3. Model form When the feature space is low-dimensional and the training data are abundant, the precise statistical strategy chosen has little effect on the resulting estimates. Though this is an admittedly best-case scenario, it is not far from reality in some common risk assessment applications. In the risk assessment community, there is a growing push to design statistical models that are simple, transparent, and explainable to domain experts. Simpler models may better transfer from one population to another by capturing general relationships rather than idiosyncratic patterns, partially alleviating concerns about sample bias in the training data.

4. Externalities and equilibrium effects Understanding fairness in more complex environments is a challenge. Some decisions are better thought of as group rather than individual choices.
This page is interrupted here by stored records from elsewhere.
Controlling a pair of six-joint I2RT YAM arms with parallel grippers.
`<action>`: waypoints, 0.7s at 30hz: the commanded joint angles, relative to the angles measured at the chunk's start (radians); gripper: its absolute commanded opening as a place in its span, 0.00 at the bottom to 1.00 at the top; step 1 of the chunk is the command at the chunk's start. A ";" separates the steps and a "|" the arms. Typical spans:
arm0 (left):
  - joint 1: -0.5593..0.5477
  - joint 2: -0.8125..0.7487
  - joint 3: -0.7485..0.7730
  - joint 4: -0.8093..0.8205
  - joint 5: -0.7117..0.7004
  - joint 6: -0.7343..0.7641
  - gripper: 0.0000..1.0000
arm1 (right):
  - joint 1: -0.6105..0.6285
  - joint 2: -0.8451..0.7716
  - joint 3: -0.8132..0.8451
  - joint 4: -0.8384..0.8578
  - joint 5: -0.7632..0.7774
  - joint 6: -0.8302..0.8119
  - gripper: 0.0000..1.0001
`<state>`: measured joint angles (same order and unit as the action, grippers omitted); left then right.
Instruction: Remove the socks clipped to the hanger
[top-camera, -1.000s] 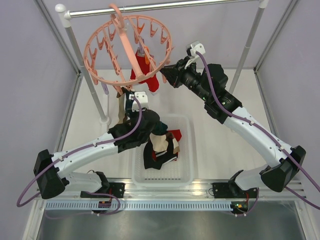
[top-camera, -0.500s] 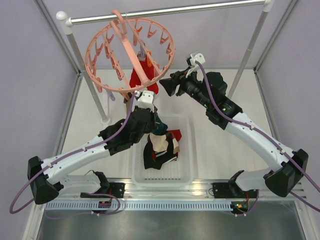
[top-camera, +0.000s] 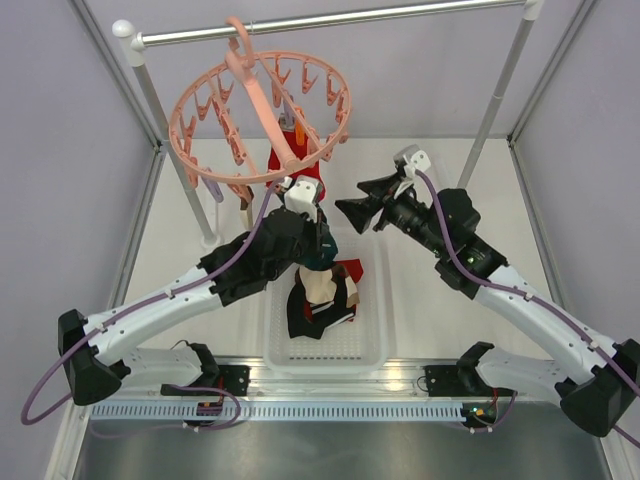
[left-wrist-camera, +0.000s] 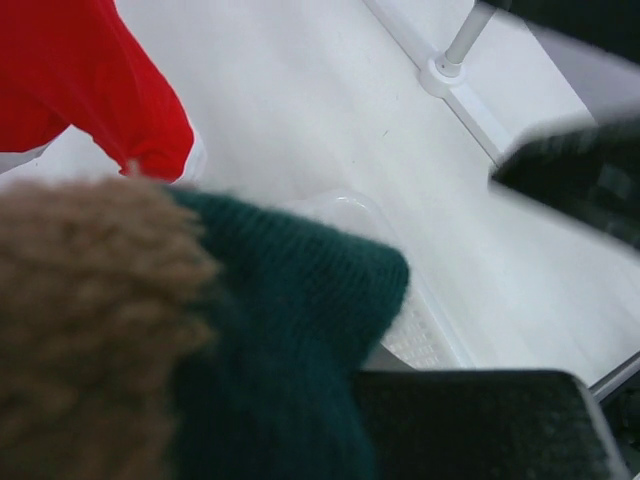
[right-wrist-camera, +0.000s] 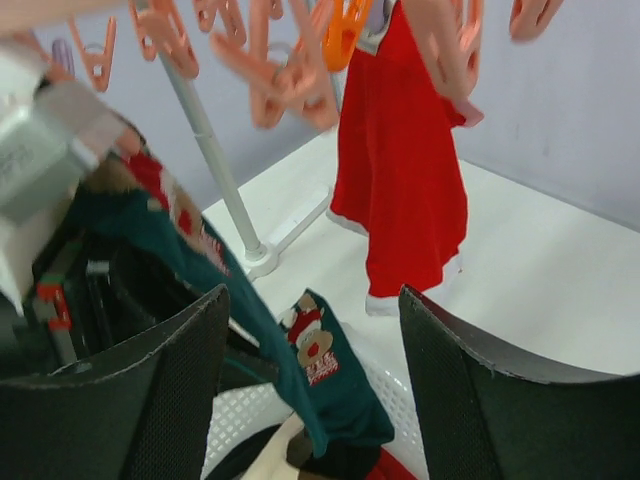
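Observation:
The salmon-pink hanger (top-camera: 205, 150) hangs by its hook from the rail. One red sock (top-camera: 283, 160) stays clipped to it, and it also shows hanging in the right wrist view (right-wrist-camera: 405, 170). My left gripper (top-camera: 320, 248) is shut on a dark teal sock (top-camera: 324, 260) above the basket. That patterned teal sock (right-wrist-camera: 330, 375) drapes down toward the basket, and it fills the left wrist view (left-wrist-camera: 290, 330) beside a brown fuzzy piece (left-wrist-camera: 90, 320). My right gripper (top-camera: 355, 212) is open and empty, right of the red sock and below the ring.
A white plastic basket (top-camera: 375, 300) between the arms holds several removed socks. The metal rail (top-camera: 400, 12) and its posts (top-camera: 152, 95) frame the back. Pink clips (right-wrist-camera: 280, 80) dangle just above the right gripper (right-wrist-camera: 315, 295).
My right gripper opened and drew back down and right from the ring's edge. The ring swung back. My left arm shifted slightly right, still holding the teal sock.

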<state>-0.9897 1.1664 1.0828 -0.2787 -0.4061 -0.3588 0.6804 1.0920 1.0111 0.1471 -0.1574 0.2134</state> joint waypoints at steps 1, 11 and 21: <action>0.005 0.006 0.057 0.016 0.035 0.011 0.02 | -0.002 -0.056 -0.127 0.130 -0.112 -0.006 0.72; 0.023 0.021 0.083 0.013 0.081 -0.017 0.02 | 0.001 -0.009 -0.279 0.275 -0.221 0.014 0.72; 0.040 0.021 0.091 0.012 0.135 -0.042 0.02 | 0.068 0.135 -0.253 0.327 -0.142 -0.020 0.70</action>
<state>-0.9592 1.1915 1.1206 -0.2897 -0.3058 -0.3679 0.7376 1.2064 0.7315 0.3901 -0.3229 0.2134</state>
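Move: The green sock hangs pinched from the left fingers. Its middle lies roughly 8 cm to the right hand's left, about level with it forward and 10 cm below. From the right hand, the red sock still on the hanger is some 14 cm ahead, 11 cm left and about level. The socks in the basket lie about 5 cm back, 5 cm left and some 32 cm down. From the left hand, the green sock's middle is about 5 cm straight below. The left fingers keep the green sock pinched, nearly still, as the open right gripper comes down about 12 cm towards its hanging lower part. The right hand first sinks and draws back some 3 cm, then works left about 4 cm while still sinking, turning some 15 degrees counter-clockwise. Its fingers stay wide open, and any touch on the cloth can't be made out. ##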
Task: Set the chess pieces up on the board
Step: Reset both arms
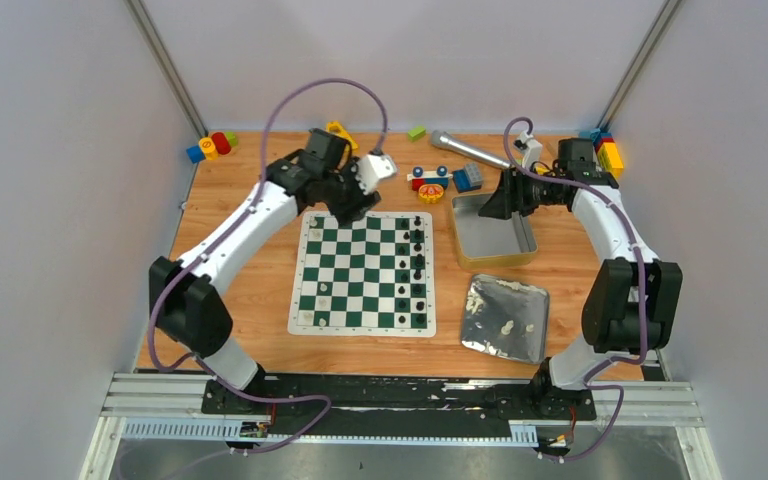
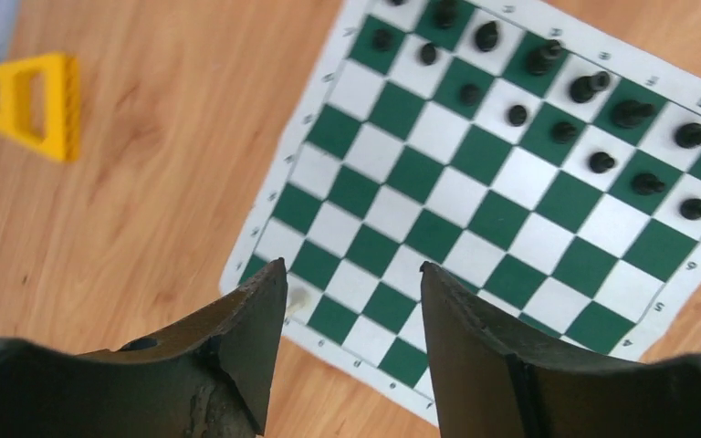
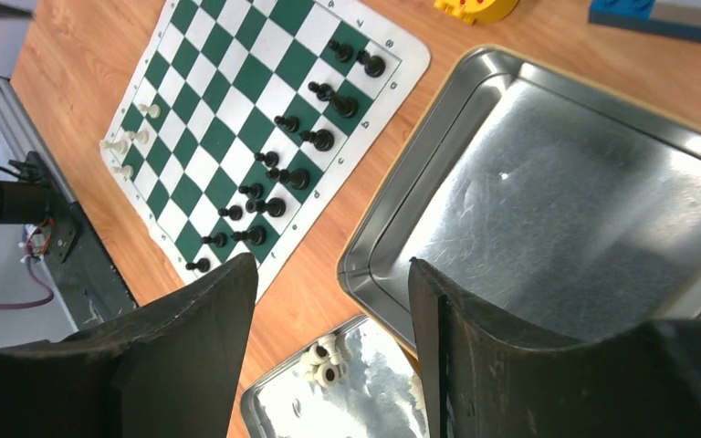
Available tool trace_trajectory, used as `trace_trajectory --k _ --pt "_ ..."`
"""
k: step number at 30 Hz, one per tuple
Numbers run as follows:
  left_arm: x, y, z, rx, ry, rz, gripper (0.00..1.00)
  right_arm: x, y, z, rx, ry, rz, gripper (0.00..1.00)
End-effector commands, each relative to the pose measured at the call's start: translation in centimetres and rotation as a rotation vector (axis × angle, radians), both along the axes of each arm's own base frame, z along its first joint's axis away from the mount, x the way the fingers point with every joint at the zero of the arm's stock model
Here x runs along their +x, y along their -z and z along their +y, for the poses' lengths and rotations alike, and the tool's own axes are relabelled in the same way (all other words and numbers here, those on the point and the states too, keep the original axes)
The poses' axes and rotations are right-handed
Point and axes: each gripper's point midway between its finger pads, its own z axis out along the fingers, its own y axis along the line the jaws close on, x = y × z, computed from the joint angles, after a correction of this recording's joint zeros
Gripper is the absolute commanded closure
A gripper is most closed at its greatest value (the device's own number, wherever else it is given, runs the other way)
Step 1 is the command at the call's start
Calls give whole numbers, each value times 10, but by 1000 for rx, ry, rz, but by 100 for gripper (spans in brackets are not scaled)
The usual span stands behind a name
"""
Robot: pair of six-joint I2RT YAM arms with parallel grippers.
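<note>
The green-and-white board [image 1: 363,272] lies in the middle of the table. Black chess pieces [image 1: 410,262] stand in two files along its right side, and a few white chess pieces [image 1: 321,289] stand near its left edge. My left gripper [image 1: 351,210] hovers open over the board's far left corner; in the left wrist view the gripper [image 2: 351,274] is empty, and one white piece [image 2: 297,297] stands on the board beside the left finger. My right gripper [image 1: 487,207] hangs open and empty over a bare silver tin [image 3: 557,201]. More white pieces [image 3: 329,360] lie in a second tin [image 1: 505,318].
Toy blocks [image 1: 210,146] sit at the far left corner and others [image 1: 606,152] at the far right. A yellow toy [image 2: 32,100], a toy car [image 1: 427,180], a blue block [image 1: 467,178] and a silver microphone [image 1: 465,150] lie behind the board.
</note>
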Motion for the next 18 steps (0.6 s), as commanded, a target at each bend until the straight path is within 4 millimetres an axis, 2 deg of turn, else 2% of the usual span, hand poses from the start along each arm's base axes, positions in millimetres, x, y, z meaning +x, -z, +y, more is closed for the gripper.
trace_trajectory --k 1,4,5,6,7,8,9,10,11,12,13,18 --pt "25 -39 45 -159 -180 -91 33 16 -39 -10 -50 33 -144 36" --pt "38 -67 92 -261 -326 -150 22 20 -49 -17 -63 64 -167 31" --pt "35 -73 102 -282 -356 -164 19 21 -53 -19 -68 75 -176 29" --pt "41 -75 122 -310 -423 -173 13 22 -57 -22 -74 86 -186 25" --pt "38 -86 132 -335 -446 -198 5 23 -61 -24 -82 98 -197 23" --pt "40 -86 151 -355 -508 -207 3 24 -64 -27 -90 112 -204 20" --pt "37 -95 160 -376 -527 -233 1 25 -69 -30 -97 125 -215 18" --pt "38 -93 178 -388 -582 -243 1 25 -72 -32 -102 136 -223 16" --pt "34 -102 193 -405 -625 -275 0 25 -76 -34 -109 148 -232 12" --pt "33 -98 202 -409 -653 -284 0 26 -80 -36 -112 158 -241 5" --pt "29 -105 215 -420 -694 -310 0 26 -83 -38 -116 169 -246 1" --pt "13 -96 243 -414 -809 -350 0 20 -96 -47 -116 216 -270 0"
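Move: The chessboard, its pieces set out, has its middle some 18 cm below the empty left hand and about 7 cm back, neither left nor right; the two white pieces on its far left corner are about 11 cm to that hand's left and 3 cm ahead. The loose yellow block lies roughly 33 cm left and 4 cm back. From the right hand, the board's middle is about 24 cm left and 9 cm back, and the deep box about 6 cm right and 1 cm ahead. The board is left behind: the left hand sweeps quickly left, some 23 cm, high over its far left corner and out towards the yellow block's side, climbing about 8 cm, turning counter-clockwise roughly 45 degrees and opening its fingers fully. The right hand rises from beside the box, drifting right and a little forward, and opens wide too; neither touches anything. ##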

In university admissions, a diverse student body may benefit the entire institution, creating interdependencies between applicants. Deploying an algorithm can also change the behavior of more distant actors in a complex system. For example, a pretrial risk assessment tool could change the upstream actions of officers and prosecutors who compensate for the expected outcomes of their decisions. While it is easy to enumerate such potential complications, it is admittedly difficult to quantify their effects or to translate such observations to actionable insights.